#### Task to complete:
Without changing a word, return the listing below, minus its images.

#### Data:
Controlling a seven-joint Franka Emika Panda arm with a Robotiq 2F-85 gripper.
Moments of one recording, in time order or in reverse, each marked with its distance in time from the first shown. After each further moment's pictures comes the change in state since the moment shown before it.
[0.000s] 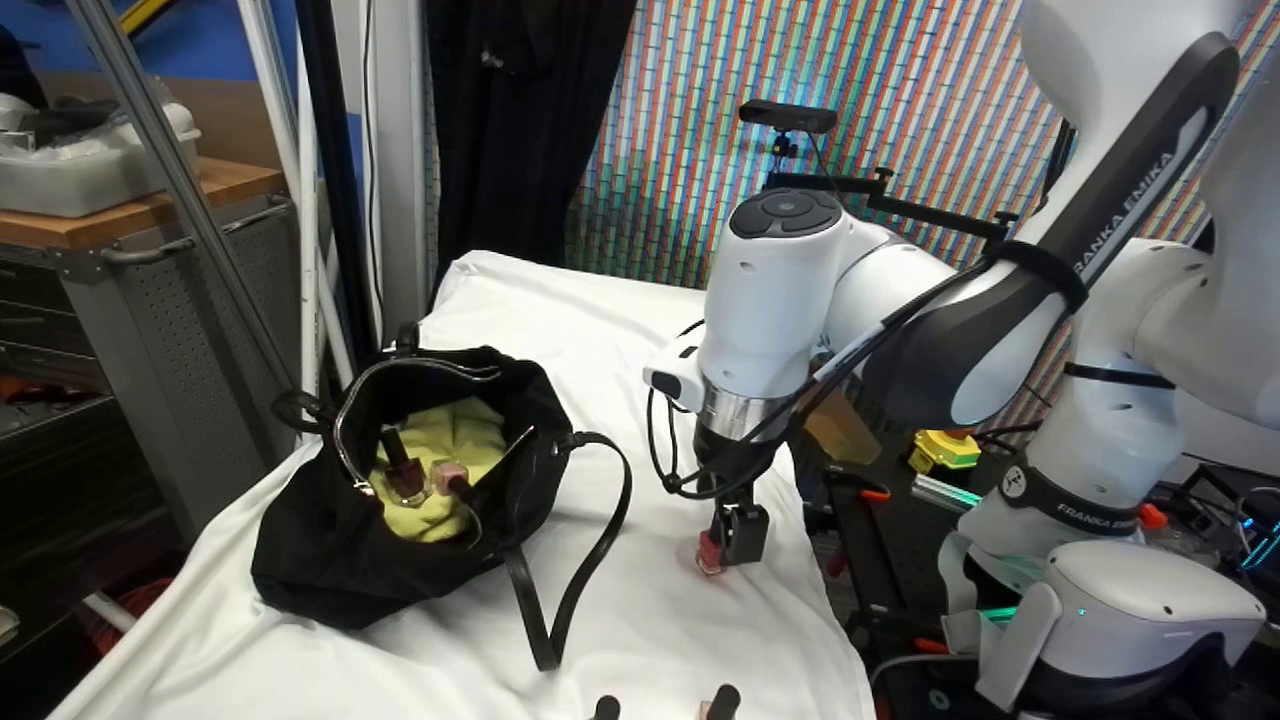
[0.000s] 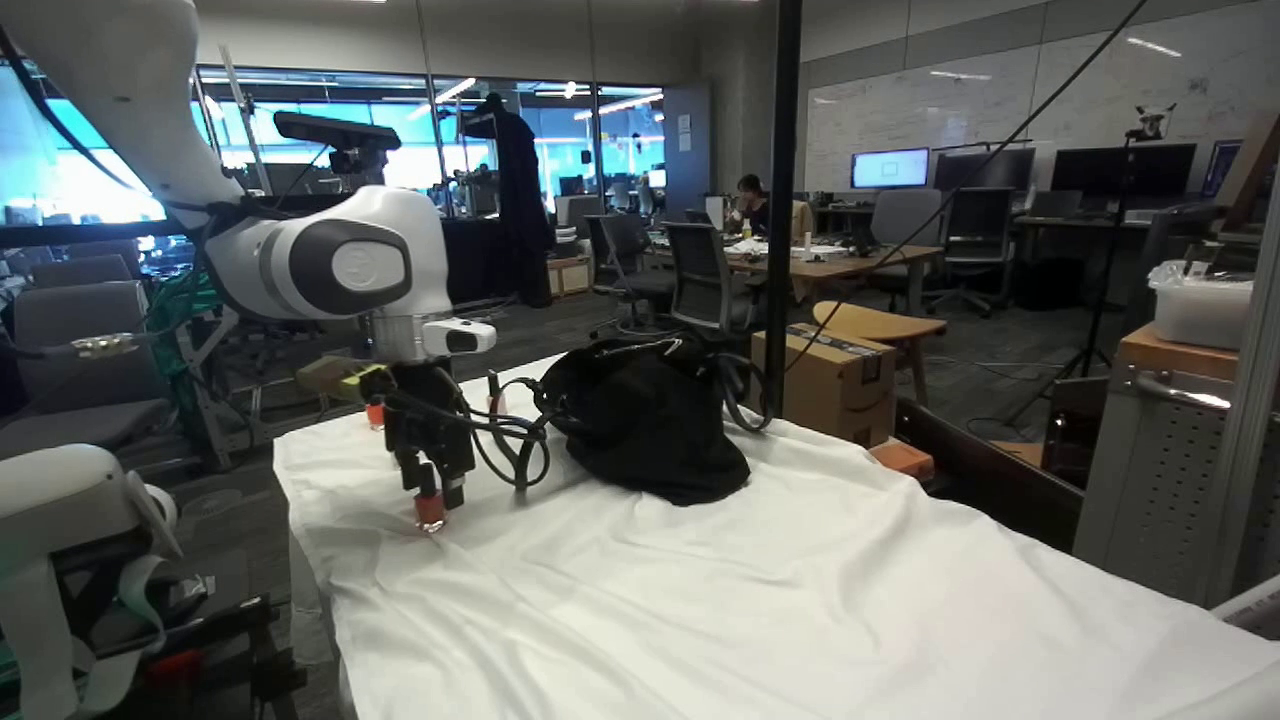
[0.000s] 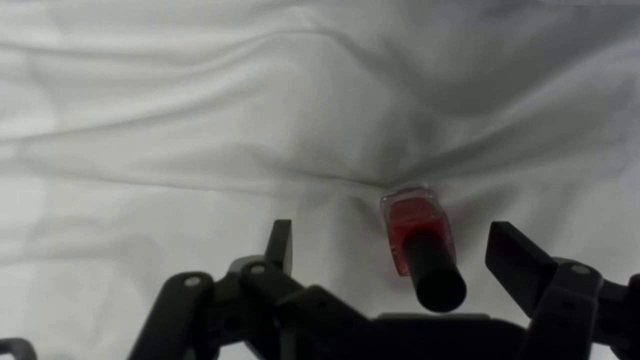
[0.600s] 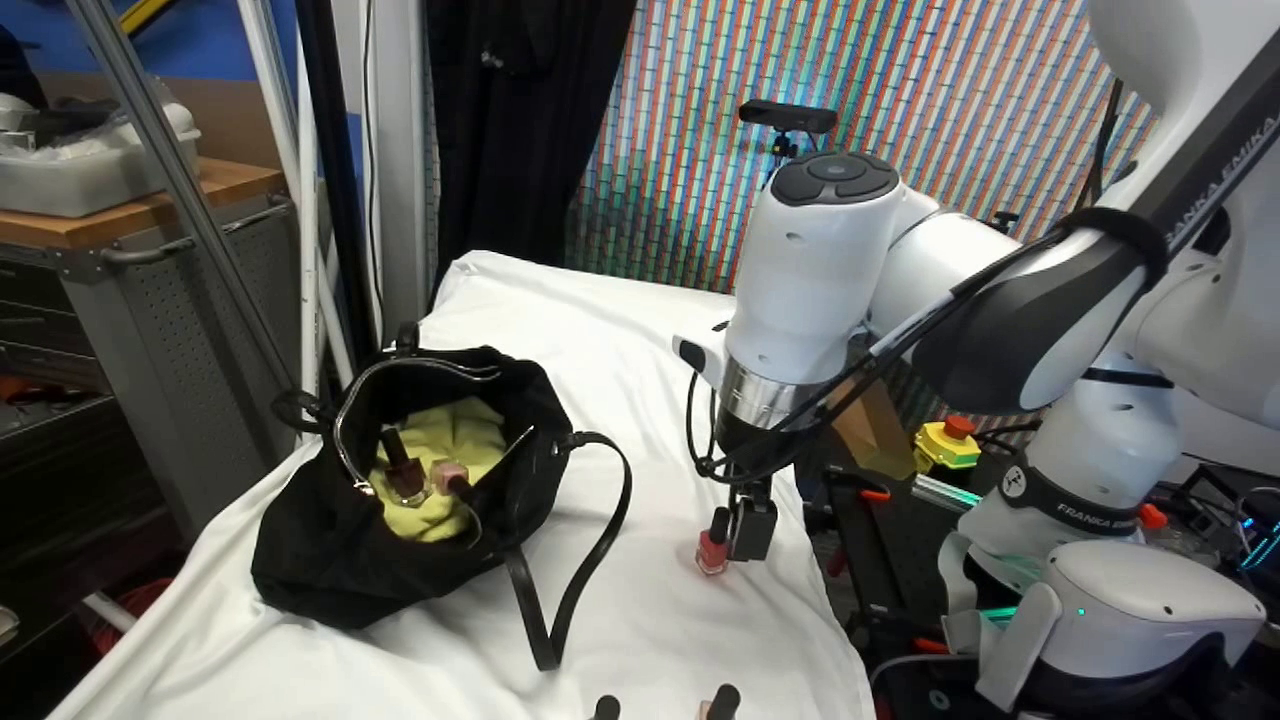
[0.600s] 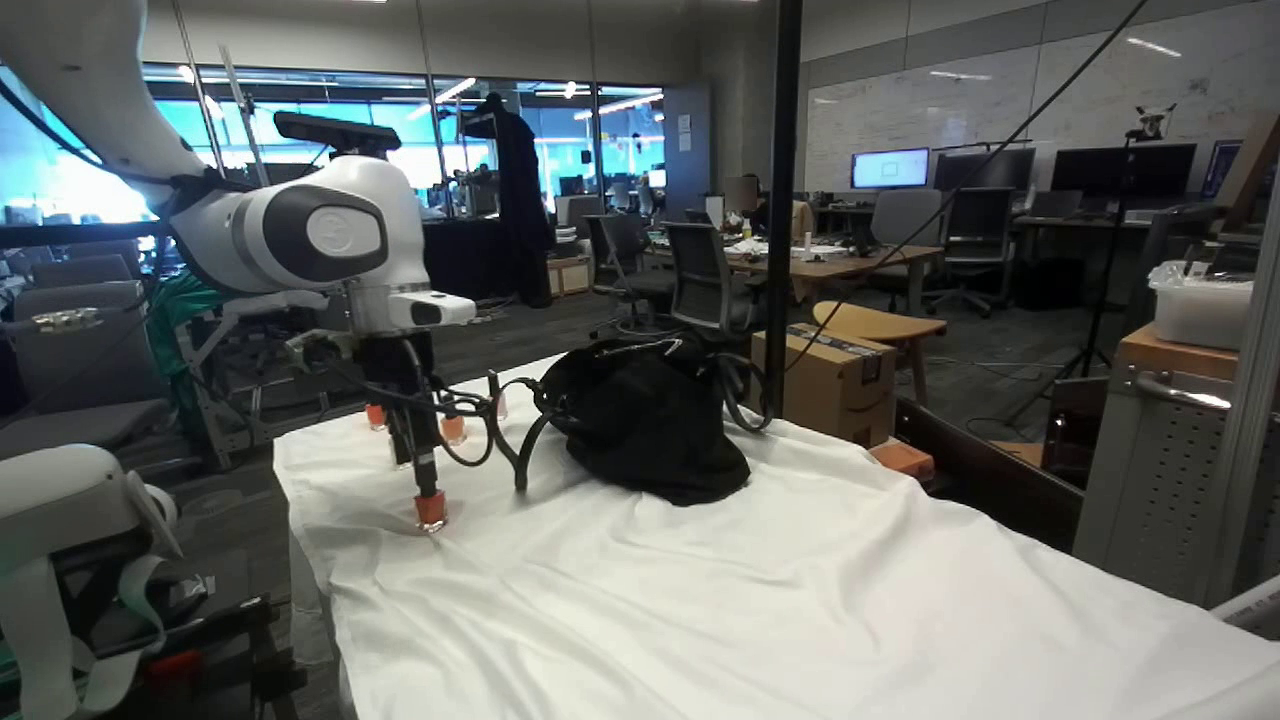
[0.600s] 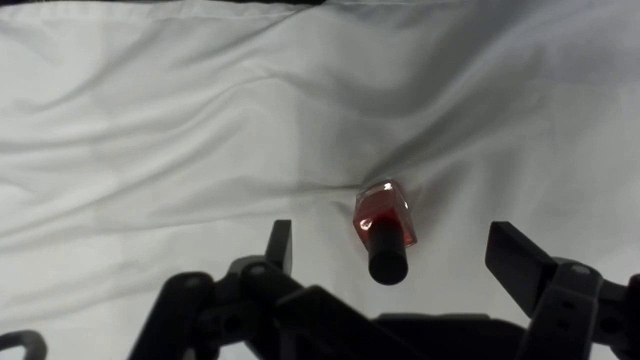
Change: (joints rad) arm 0.040 -0.099 0.019 -0.021 0.001 -0.073 0.290
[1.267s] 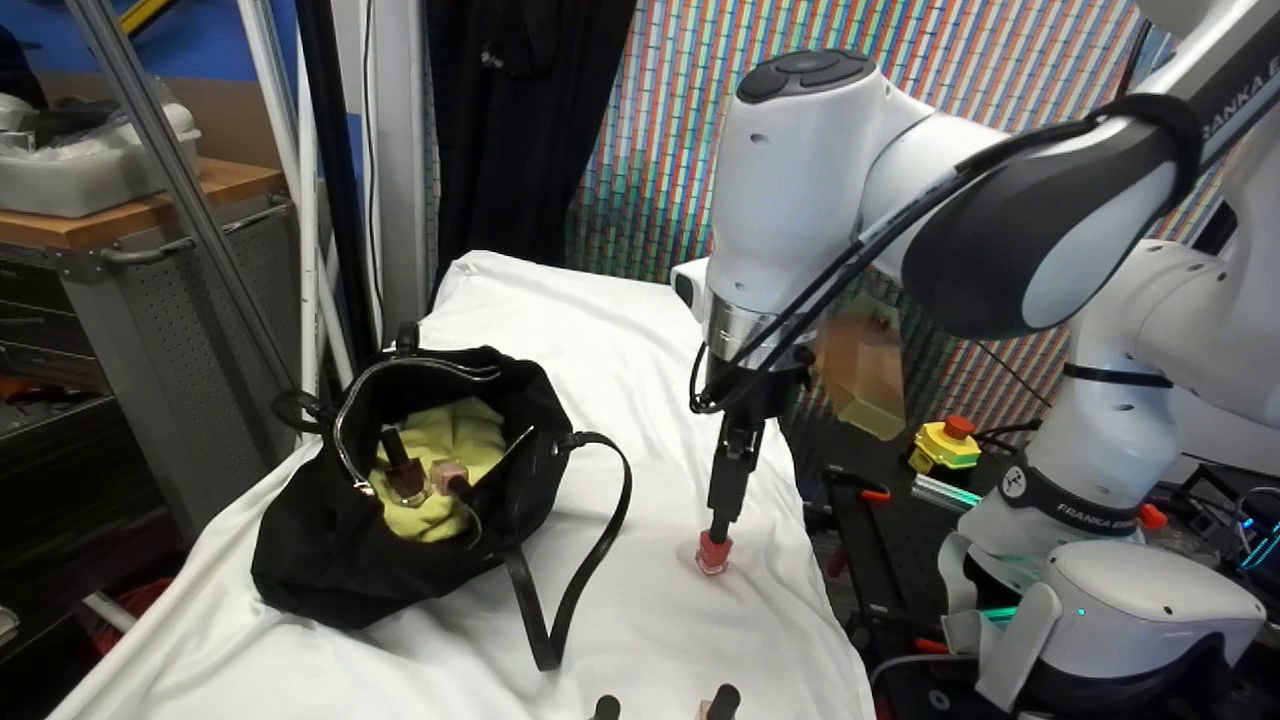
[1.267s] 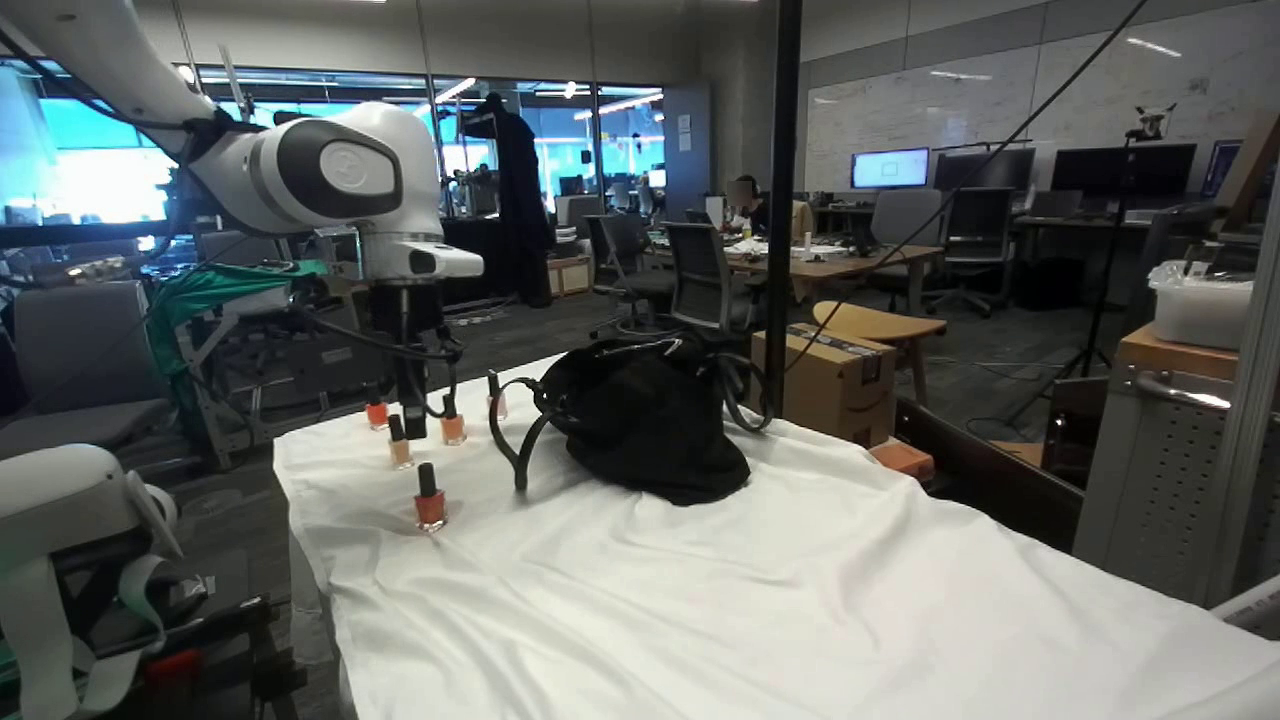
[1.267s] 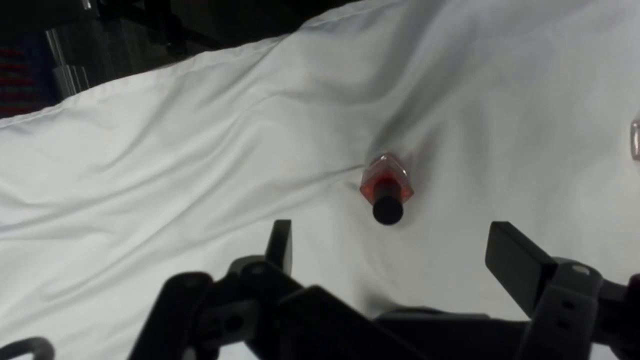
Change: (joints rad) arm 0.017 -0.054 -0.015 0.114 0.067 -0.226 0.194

#### Result of this exercise:
Controlling a seven-joint Franka Emika Panda arm with a Robotiq 2F-85 gripper.
Moments of one recording, in time order or in reverse, each marked with its distance in time from the first shown. After each further moment's pictures comes the change in state since the moment shown before it.
[0.000s] 
[0.000s] 
[0.000s] 
[0.600s] 
[0.600s] 
[0.600s] 
Change: (joints rad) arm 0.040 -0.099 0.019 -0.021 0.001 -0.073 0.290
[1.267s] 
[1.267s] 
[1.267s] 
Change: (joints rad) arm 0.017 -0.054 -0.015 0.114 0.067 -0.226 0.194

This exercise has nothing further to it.